Add chicken and turn to coat. Chill at least 2 hours or overnight, turning occasionally
Heat grill to medium for indirect heat.  If using charcoal grill, position coals on one half of the grill.
If using gas grill, heat one side to high, the other to low. Lightly oil grill grates.
Remove chicken from marinade, discard marinade.

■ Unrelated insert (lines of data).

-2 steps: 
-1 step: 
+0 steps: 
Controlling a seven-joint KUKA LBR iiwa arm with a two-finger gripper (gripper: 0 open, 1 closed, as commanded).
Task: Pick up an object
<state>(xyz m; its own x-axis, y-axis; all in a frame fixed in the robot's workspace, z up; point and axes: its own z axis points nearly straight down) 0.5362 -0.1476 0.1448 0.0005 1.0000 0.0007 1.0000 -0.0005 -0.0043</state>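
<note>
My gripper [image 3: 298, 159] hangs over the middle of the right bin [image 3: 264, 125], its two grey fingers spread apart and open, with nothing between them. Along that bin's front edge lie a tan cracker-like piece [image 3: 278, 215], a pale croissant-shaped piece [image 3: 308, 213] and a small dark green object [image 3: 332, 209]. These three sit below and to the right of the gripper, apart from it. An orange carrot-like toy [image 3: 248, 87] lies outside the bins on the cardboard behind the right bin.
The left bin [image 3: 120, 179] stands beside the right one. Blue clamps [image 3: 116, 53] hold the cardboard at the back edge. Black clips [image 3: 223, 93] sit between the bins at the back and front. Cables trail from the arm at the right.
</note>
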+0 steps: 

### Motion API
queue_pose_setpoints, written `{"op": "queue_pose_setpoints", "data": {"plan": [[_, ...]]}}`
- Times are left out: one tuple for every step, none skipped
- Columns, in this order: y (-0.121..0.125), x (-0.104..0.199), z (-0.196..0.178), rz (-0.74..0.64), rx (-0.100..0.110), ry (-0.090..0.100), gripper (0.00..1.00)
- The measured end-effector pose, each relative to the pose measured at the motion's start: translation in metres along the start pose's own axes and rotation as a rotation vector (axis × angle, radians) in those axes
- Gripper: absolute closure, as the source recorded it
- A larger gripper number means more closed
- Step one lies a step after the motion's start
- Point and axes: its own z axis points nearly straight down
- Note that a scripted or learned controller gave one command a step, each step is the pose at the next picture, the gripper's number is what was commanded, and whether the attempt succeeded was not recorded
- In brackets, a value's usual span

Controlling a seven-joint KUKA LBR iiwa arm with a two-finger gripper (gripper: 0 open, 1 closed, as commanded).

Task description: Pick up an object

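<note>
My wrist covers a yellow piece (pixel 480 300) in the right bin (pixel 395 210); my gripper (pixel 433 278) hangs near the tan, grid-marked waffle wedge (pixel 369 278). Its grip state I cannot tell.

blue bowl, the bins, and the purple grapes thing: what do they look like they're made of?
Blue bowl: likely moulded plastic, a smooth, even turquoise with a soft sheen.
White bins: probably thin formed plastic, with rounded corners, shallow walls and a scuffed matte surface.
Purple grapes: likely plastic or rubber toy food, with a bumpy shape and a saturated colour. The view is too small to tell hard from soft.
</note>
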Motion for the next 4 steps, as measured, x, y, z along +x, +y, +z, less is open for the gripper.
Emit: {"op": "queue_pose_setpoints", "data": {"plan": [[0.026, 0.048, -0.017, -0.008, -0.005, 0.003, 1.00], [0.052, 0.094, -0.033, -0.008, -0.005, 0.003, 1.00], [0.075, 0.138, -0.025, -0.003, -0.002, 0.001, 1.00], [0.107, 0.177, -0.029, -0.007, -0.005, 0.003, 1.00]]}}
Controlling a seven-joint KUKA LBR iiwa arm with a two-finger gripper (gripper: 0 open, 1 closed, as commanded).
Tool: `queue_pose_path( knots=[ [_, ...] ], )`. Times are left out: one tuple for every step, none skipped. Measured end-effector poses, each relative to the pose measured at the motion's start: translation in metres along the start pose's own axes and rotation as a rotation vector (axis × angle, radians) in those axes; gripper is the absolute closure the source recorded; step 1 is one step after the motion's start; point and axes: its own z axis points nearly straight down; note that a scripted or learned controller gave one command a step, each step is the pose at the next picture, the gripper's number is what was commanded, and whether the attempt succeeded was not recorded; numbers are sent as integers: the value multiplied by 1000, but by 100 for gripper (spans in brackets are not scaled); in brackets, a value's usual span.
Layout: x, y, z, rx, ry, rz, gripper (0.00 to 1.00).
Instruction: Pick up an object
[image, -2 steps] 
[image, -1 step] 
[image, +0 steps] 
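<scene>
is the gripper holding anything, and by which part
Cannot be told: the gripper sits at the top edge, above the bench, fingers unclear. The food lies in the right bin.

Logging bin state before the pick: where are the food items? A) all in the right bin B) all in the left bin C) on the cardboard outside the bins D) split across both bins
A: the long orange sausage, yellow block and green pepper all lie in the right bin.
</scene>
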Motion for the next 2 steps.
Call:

Sprinkle each side of breast with freshly ground black pepper.
Grill chicken 10 minutes over hottest section of the grill turning once.
Move to cooler section of the grill and cook 10 minutes longer or until thermometer inserted into thickest part reads 165 degrees F.

 Pineapple Garlic Rice
6 Servings
1 tablespoon grapeseed oil
3 large garlic cloves, minced
1 onion, medium, chopped
1 cup pineapples cubed in ½ inch pieces
3 cups cooked rice (cook rice 24 hrs in advance, refrigerate)   
1 teaspoon sea salt
1 teaspoon freshly ground black pepper
1 teaspoon granulated
¼ cup chopped parsley

This recipe is a product of a traditional Filipino breakfast dish (sinangag) which also includes diced ham and each serving is topped with a fried egg.

Over medium heat, in a large skillet add the oil.
When oil is hot enough add the minced garlic, saute about 30 seconds.  
Add the chopped onions and cook until onions are translucent
Add the cubed pineapple and mix thoroughly.
Add the rice season with salt, black pepper and granulated garlic, mix thoroughly.
Cook until rice is heated throughout, mix in the parsley and remove from heat.
Serve while hot.

 Sautéed Crazy Corn
4 Servings
3 – 4 ears fresh corn on the cob
1 tablespoon olive oil
1 large red bell pepper, diced
1 large jalapeno pepper, seeded, diced
1 medium red onion, diced
1 tablespoon garlic, minced
½ teaspoon salt
½ teaspoon black pepper
½ teaspoon crushed red chili peppers
1 teaspoon oregano or thyme

Clean corn by removing husk and silk.  Rinse corn and scrub with a vegetable brush to remove all of the silk.
Using a sharp knife, cut the corn off of the cob
In a large skillet, heat the oil, add the peppers, onions, garlic and a pinch of salt and saute 3 minutes.
Add the corn and remaining seasonings and saute until corn is tender, approximately 15 minutes, stirring occasionally.

 Greens and Pot Likker
6 Servings
3 pounds mixed greens, chard, mustard, kale, collards, etc.
2 cups water
2 bay leaves
1 teaspoon salt
1 Tablespoon Cajun seasoning
1 tablespoon granulated garlic
1 tablespoon granulated onion
1 teaspoon liquid smoke
1 tablespoon grapeseed oil
1 large onion, sliced
1 large red bell pepper, sliced
4 large garlic cloves, sliced
2 tablespoons of red wine vinegar
½ teaspoon Tabasco sauce or any hot sauce

Wash the greens thoroughly.  Cut off any stems that extends beyond the leaves and set them aside. 
Then cut the greens and stems that are still affixed to the leaves into bite size pieces and set them aside.
In a large stock pot, add the water, the  stems you sat aside and bay leaves.  Bring pot to a boil, cover and reduce heat to medium and let stems simmer for 15 minutes {this is your pot likker}.
Remove the stems and bay leaves from the pot and add the greens, salt, Cajun seasoning, granulated garlic & onion and the liquid smoke.  Mix thoroughly; then bring the pot back up to a boil.
Reduce heat to medium low and cook covered for 15 minutes.
Heat the oil in a medium saute pan and add the onions, bell pepper and garlic saute until onions are translucent.
Add sautéed vegetables to the pot of greens along with the vinegar and Tabasco sauce and mix thoroughly. 
Continue to let greens simmer uncovered another 5 – 6 minutes. 
Taste for seasoning, adjust if needed, cover pot and remove from heat.

Note the reason you're cooking the greens uncovered, is to allow the liquid to reduce and produce a more concentrated flavor.